Go through the entries and set each one down exactly.

Recorded data:
__________________________________________________

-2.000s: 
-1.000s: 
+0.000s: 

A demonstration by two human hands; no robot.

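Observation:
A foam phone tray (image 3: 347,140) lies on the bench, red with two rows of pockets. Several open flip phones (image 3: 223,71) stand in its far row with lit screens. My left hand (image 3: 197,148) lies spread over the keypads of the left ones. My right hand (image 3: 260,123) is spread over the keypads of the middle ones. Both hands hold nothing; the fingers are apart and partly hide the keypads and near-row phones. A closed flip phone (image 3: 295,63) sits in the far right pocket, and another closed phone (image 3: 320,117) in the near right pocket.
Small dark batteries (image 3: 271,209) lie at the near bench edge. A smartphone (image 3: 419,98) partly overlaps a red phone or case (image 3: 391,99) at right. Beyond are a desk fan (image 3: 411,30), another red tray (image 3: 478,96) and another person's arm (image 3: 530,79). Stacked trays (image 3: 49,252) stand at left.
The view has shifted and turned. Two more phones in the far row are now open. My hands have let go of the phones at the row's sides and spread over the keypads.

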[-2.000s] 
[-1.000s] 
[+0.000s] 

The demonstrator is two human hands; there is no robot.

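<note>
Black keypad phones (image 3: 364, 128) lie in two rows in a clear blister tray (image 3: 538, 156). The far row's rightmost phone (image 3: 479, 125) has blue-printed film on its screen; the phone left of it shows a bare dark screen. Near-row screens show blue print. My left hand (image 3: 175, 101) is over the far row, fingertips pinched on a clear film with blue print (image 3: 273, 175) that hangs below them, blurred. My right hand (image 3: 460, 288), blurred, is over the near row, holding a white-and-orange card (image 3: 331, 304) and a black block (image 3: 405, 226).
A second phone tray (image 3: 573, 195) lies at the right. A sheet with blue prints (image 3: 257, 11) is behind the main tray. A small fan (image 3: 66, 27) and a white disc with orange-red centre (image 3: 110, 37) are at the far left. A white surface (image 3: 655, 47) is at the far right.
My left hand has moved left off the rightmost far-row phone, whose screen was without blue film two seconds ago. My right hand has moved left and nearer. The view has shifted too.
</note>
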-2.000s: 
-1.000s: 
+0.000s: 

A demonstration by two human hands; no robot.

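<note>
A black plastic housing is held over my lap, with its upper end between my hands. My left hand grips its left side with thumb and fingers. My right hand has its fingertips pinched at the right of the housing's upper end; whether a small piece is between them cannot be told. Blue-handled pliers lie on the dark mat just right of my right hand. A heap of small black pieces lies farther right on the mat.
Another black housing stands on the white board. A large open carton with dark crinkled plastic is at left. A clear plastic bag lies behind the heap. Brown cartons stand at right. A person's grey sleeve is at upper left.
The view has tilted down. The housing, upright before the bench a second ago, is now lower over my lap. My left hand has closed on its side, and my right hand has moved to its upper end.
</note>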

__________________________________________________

Written solution:
-2.000s: 
-1.000s: 
+0.000s: 

A demonstration by two human hands; no robot.

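Observation:
A foam phone tray (image 3: 347,140) lies on the bench, red with two rows of pockets. Several open flip phones (image 3: 223,71) stand in its far row with lit screens. My left hand (image 3: 197,148) lies spread over the keypads of the left ones. My right hand (image 3: 260,123) is spread over the keypads of the middle ones. Both hands hold nothing; the fingers are apart and partly hide the keypads and near-row phones. A closed flip phone (image 3: 295,63) sits in the far right pocket, and another closed phone (image 3: 320,117) in the near right pocket.
Small dark batteries (image 3: 271,209) lie at the near bench edge. A smartphone (image 3: 419,98) partly overlaps a red phone or case (image 3: 391,99) at right. Beyond are a desk fan (image 3: 411,30), another red tray (image 3: 478,96) and another person's arm (image 3: 530,79). Stacked trays (image 3: 49,252) stand at left.
The view has shifted and turned. Two more phones in the far row are now open. My hands have let go of the phones at the row's sides and spread over the keypads.
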
[-2.000s] 
[-1.000s] 
[+0.000s] 

The demonstrator is two human hands; there is no robot.

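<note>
Black keypad phones (image 3: 364, 128) lie in two rows in a clear blister tray (image 3: 538, 156). The far row's rightmost phone (image 3: 479, 125) has blue-printed film on its screen; the phone left of it shows a bare dark screen. Near-row screens show blue print. My left hand (image 3: 175, 101) is over the far row, fingertips pinched on a clear film with blue print (image 3: 273, 175) that hangs below them, blurred. My right hand (image 3: 460, 288), blurred, is over the near row, holding a white-and-orange card (image 3: 331, 304) and a black block (image 3: 405, 226).
A second phone tray (image 3: 573, 195) lies at the right. A sheet with blue prints (image 3: 257, 11) is behind the main tray. A small fan (image 3: 66, 27) and a white disc with orange-red centre (image 3: 110, 37) are at the far left. A white surface (image 3: 655, 47) is at the far right.
My left hand has moved left off the rightmost far-row phone, whose screen was without blue film two seconds ago. My right hand has moved left and nearer. The view has shifted too.
</note>
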-2.000s: 
-1.000s: 
+0.000s: 

A demonstration by two human hands; no robot.

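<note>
A black plastic housing is held over my lap, with its upper end between my hands. My left hand grips its left side with thumb and fingers. My right hand has its fingertips pinched at the right of the housing's upper end; whether a small piece is between them cannot be told. Blue-handled pliers lie on the dark mat just right of my right hand. A heap of small black pieces lies farther right on the mat.
Another black housing stands on the white board. A large open carton with dark crinkled plastic is at left. A clear plastic bag lies behind the heap. Brown cartons stand at right. A person's grey sleeve is at upper left.
The view has tilted down. The housing, upright before the bench a second ago, is now lower over my lap. My left hand has closed on its side, and my right hand has moved to its upper end.
</note>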

There is nothing else to this exercise.